■ **EXERCISE**
Every picture stays out; everything else in the listing below is to be returned exactly.

■ **DATA PROVIDED**
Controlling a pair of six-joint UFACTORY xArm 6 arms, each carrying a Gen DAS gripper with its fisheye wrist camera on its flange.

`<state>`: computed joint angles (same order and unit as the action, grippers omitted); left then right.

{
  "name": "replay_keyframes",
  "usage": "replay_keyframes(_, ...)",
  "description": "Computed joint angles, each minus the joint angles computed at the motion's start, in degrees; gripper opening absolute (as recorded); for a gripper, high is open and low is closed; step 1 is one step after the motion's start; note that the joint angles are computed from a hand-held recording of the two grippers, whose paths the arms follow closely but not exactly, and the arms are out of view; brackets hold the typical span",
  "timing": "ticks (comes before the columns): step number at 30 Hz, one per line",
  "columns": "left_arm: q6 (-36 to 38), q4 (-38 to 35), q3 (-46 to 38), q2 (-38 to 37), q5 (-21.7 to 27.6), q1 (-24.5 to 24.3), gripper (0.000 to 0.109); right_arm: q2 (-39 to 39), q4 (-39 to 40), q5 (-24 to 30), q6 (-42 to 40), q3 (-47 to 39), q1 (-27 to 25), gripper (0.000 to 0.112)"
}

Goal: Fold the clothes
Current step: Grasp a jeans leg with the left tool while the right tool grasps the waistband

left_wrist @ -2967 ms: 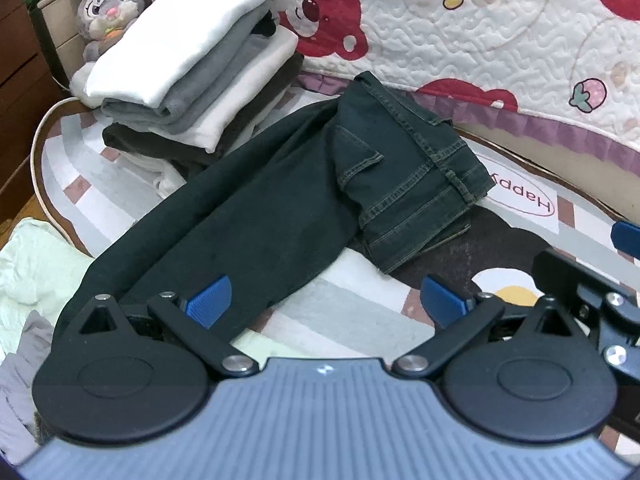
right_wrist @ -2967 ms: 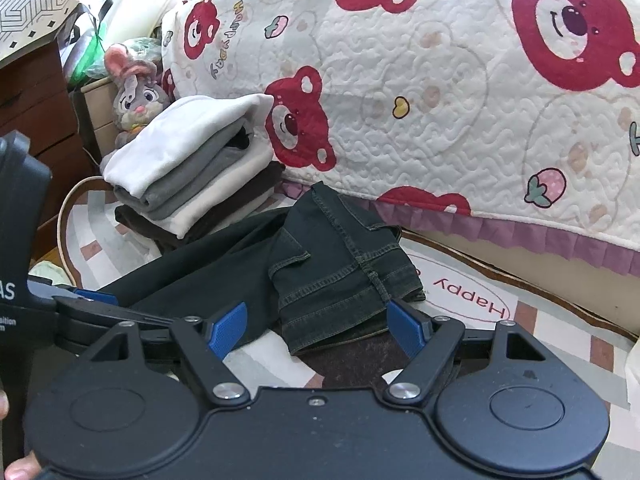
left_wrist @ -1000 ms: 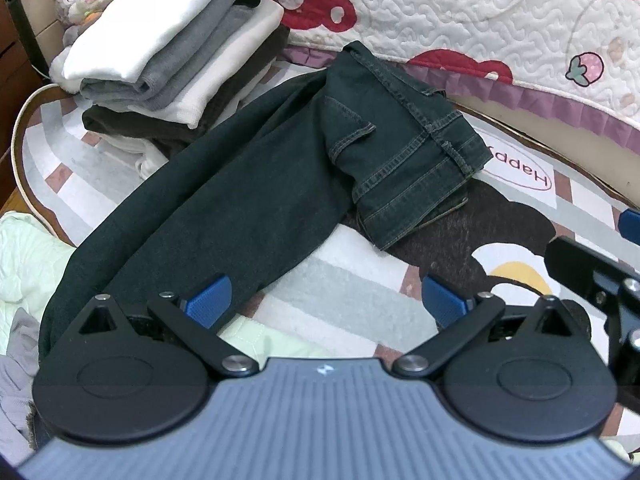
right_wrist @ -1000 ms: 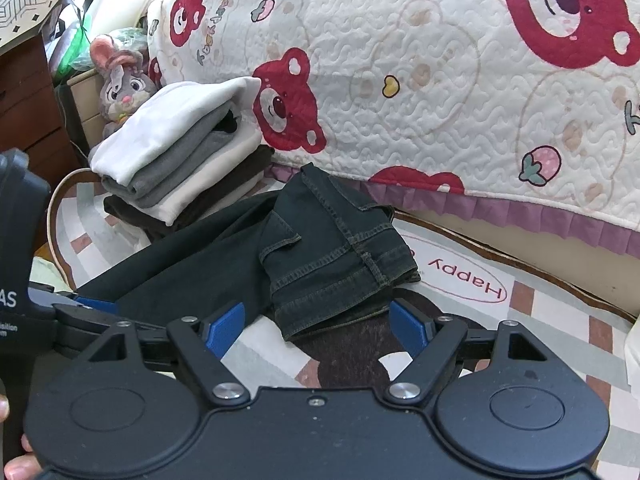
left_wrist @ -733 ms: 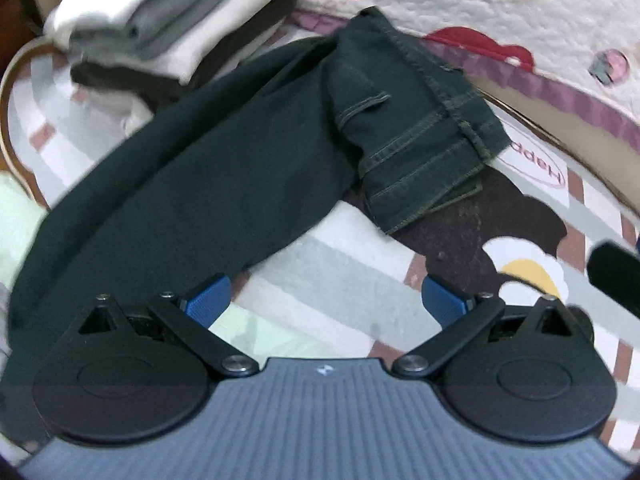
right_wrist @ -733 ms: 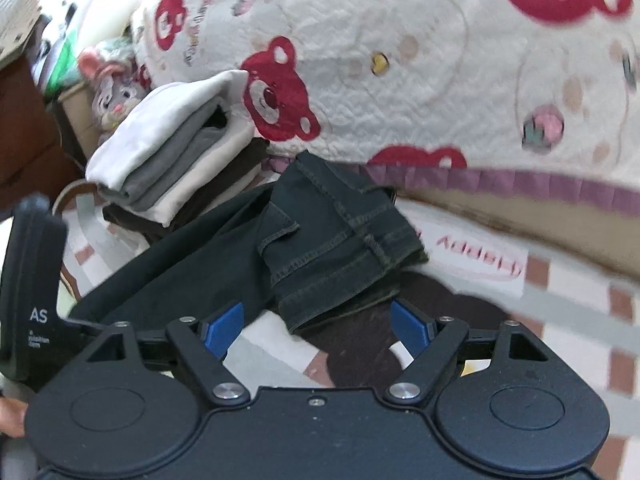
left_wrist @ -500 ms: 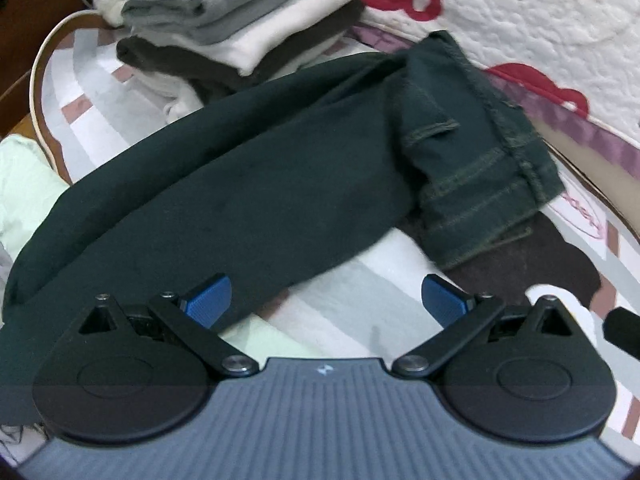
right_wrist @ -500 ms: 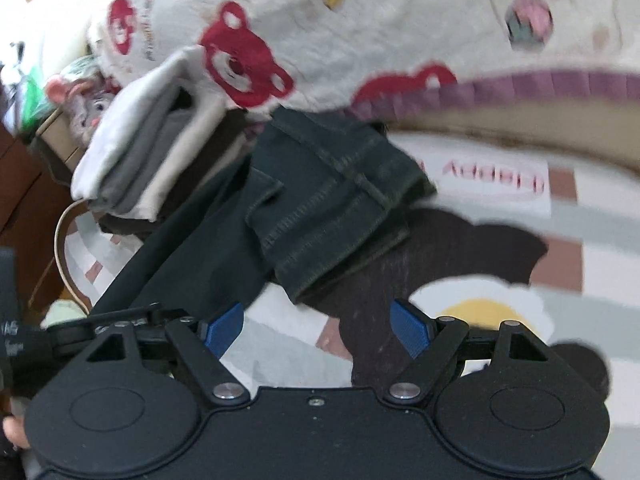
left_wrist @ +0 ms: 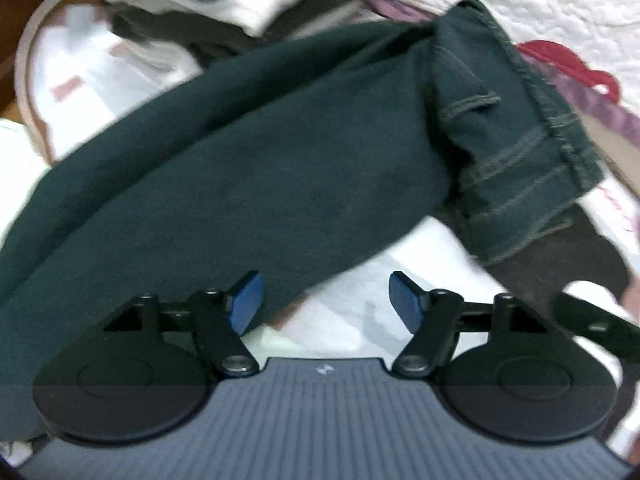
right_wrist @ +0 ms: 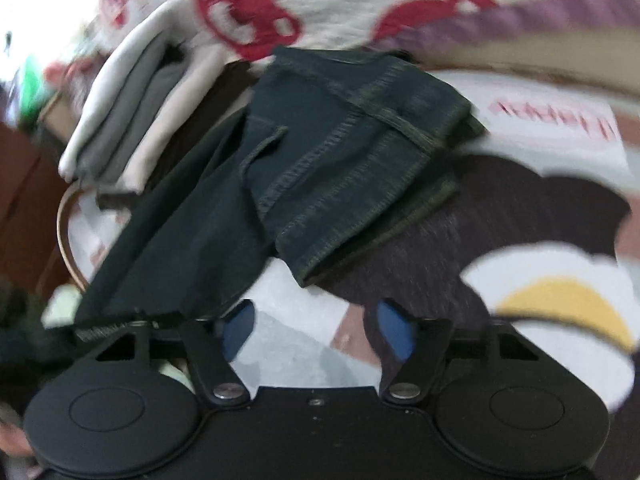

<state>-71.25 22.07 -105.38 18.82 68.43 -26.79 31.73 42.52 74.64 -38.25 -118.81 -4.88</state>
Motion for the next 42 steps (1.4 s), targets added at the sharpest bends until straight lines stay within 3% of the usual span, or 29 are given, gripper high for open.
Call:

■ **EXERCISE ANSWER**
Controlling a pair of six-joint UFACTORY xArm 6 arms, each carrying a Gen DAS gripper with its fisheye wrist camera on its flange.

`<state>`: computed joint angles (same order and unit as the action, grippers omitted); left then right.

{
  "name": "replay_keyframes",
  "usage": "replay_keyframes(_, ...)",
  "description": "Computed joint angles, each minus the joint angles computed at the motion's start, in degrees; gripper opening absolute (as recorded); for a gripper, high is open and low is closed; step 1 is one step after the motion's start; note that the joint angles are computed from a hand-held recording of the two grippers, whose paths the arms follow closely but not exactly, and the arms are out of view; brackets hold the typical span",
  "timing": "ticks (comes before the columns): step number at 30 Hz, one per line",
  "columns": "left_arm: q6 (-36 to 38), q4 (-38 to 35), q3 (-46 to 38), q2 (-38 to 37), q5 (-21.7 to 27.6), q1 (-24.5 to 24.3), gripper (0.000 to 0.109); right_arm: q2 (-39 to 39), q4 (-39 to 40), q5 (-24 to 30), q6 (-42 to 40), q3 (-47 to 39), q1 (-27 to 25), gripper (0.000 to 0.112)"
}

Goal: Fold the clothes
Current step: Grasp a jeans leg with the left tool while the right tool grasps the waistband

left_wrist @ -2967 ms: 
right_wrist @ -2967 ms: 
left_wrist @ -1000 ms: 
right_wrist @ -1000 ms: 
left_wrist @ -733 ms: 
right_wrist @ -733 ms: 
left_wrist @ -500 ms: 
right_wrist @ -500 ms: 
left_wrist @ +0 ms: 
right_wrist @ +0 ms: 

<state>-71.25 22.07 -105.38 18.82 68.43 -26.79 31.73 42.52 74.64 -38.25 -118.81 -4.88</state>
Motion for the next 42 steps (1.4 s), targets added at the sharpest bends until straight lines stay within 3% of the usual span, or 29 are given, gripper high for open.
Call:

This exercise is now complete.